**Problem to work on**
Everything from the line holding "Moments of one" to the end of the listing below should be copied exactly, line for line, minus the pictures.

**The data**

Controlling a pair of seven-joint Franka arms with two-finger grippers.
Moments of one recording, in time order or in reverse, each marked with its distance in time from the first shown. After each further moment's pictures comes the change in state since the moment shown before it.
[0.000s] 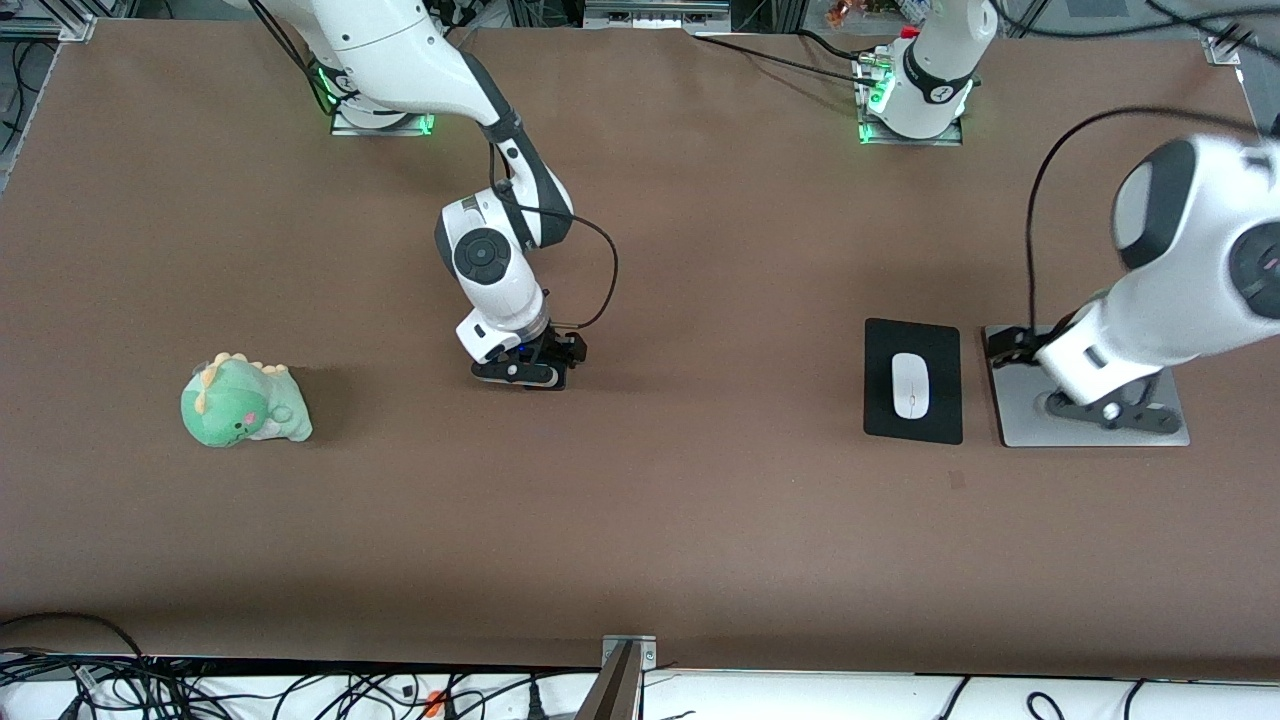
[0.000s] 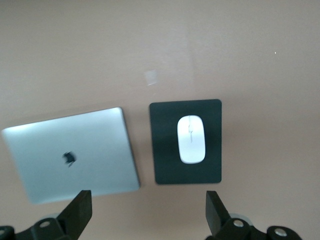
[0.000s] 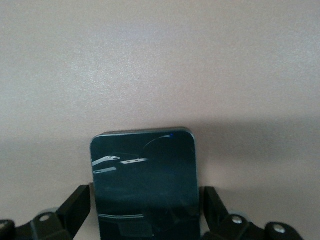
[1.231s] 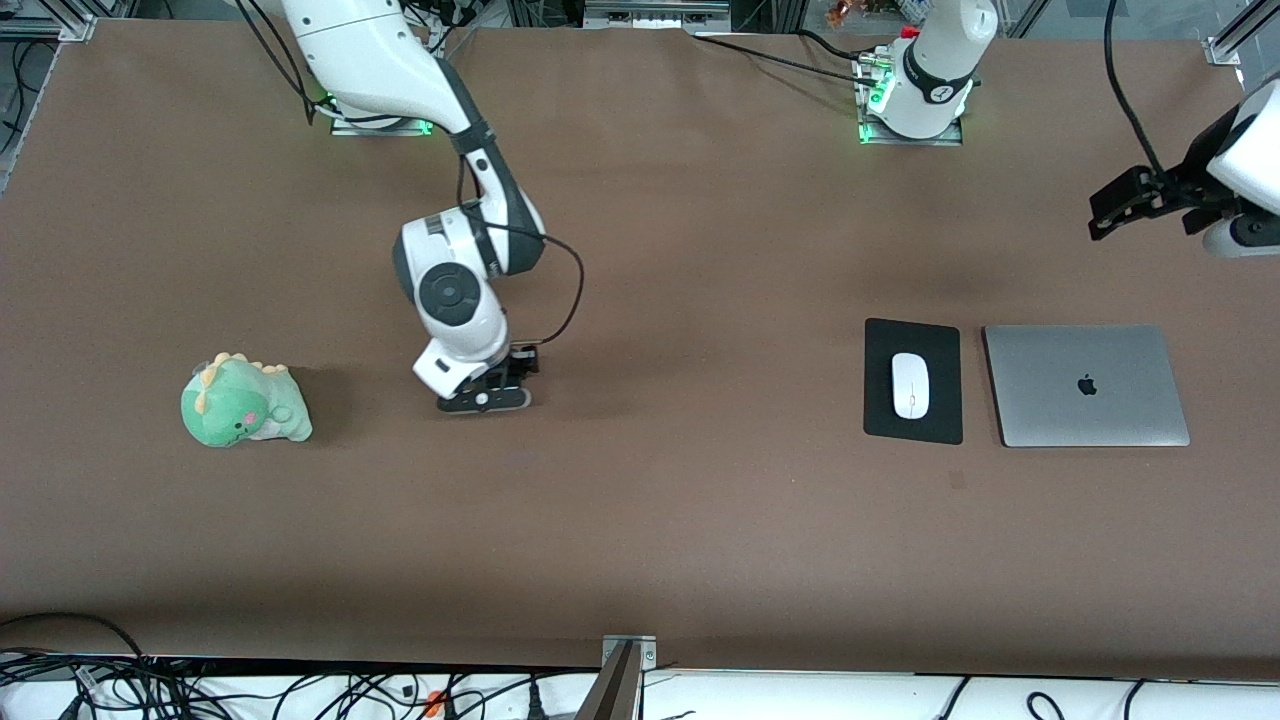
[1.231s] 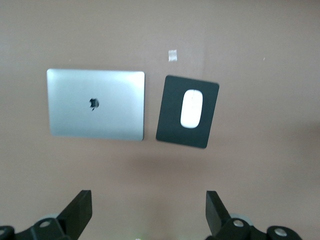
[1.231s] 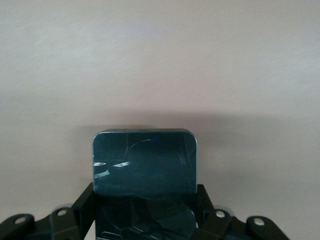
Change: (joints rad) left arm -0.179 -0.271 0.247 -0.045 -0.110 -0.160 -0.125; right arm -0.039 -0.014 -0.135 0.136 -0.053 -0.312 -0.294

**Exercise response**
Moments of one recording, in time order or in reverse, each marked with its distance in time from the first shown. After each further moment's pictures comes the change in state since the moment shown before it.
[0.000s] 
[0.000s] 
[0.000s] 
[1.231s] 
[1.231s] 
[1.231s] 
Change: (joints rad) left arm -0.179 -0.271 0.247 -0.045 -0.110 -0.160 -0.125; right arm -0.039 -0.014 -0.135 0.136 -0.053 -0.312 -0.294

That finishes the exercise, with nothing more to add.